● Goal of the exercise: Please restate each line of the material word for word and omit any pictures.
*** Opening Input data ***
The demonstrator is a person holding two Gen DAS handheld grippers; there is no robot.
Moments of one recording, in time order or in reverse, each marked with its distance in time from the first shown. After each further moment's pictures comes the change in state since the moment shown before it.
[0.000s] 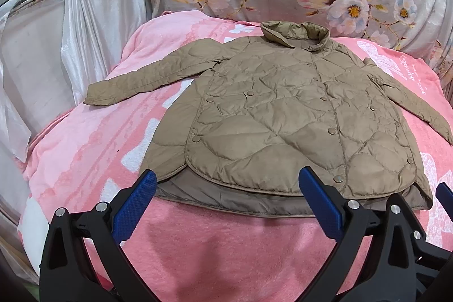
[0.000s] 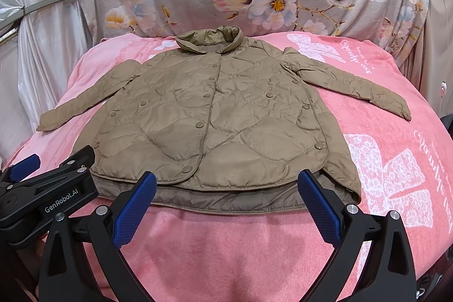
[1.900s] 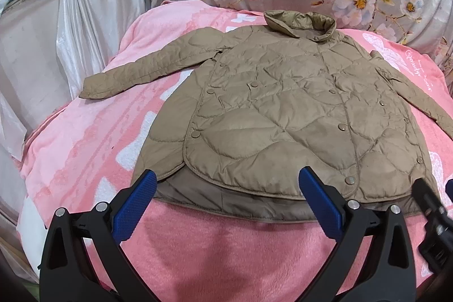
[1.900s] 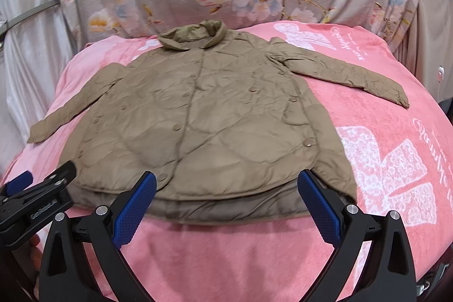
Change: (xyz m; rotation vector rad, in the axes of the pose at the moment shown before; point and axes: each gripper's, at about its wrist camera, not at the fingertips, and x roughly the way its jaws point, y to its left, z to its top) left arm 0.023 0.005 0.001 -0.003 0.051 0.009; right arm 0.026 -0.037 0.010 0.101 0.019 -0.052
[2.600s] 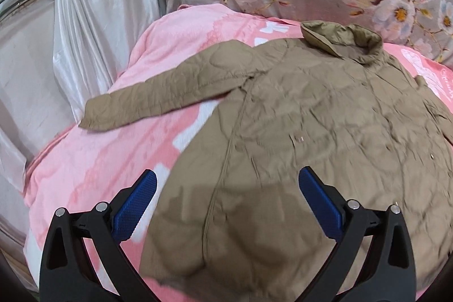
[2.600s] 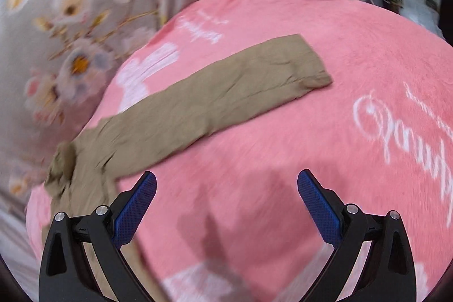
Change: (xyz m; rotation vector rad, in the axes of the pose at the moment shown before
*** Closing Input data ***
● The completed task:
The demonstrator is a person holding two Gen DAS handheld grippers; there is no robot.
Moments of one recording, in time order or in reverse, each marked with its distance in time from the first shown. After each further moment's pictures comes the change in state since the moment shown before it.
[0.000s] 
[0.000s] 
[1.900s] 
[1.900s] 
Change: (xyz m; rotation vector rad, in the axes of the pose at the moment shown before; point and axes: each gripper's, at about its wrist camera, not at the fingertips, and x roughly the way its jaws point, y to its left, z to its top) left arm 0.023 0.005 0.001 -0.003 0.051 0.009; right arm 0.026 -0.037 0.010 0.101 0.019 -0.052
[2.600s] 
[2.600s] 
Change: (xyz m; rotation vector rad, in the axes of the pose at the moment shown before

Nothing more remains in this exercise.